From the data below, return each line in which the string "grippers" is found.

GIVEN DATA:
• • • •
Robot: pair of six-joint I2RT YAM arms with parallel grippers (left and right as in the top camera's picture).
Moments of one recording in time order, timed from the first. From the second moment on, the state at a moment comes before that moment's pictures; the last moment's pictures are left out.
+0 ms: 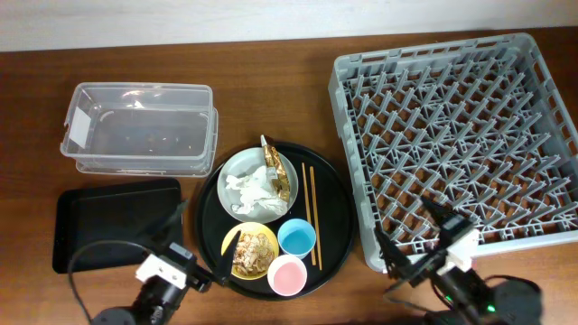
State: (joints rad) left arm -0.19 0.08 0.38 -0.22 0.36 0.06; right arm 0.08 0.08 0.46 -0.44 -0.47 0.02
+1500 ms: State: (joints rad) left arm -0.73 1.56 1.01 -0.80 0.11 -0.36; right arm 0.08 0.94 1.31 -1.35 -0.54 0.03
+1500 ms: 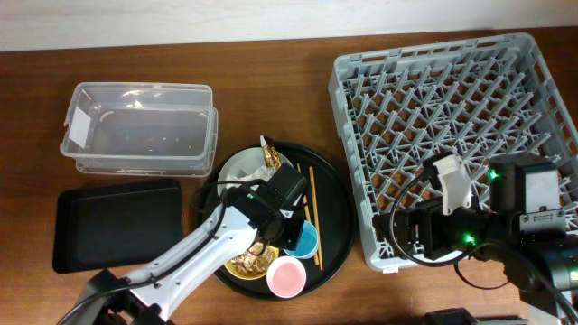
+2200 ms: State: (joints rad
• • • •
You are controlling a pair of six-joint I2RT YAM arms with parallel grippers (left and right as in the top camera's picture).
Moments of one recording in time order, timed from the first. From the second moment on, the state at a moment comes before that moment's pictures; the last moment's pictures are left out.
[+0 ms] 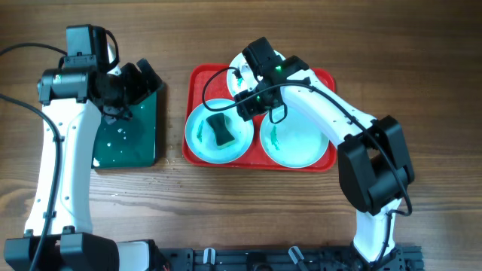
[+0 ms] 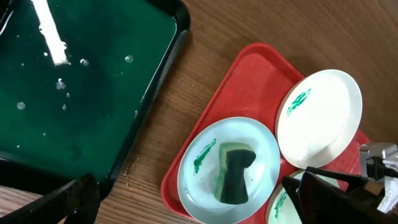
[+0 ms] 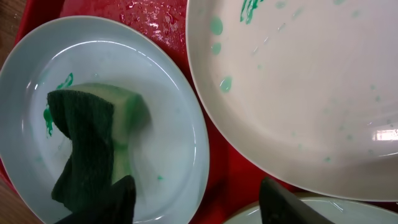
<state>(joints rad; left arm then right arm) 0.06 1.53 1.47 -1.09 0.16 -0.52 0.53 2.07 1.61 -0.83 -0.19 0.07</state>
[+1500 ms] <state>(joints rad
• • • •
OUTPUT FOR THIS EXERCISE:
Robot: pair of six-joint I2RT YAM arms with parallel grippers (left and right as in the top camera's picture).
You are controlling a pair of six-joint I2RT YAM arms with parallel grippers (left and right as in the top camera's picture).

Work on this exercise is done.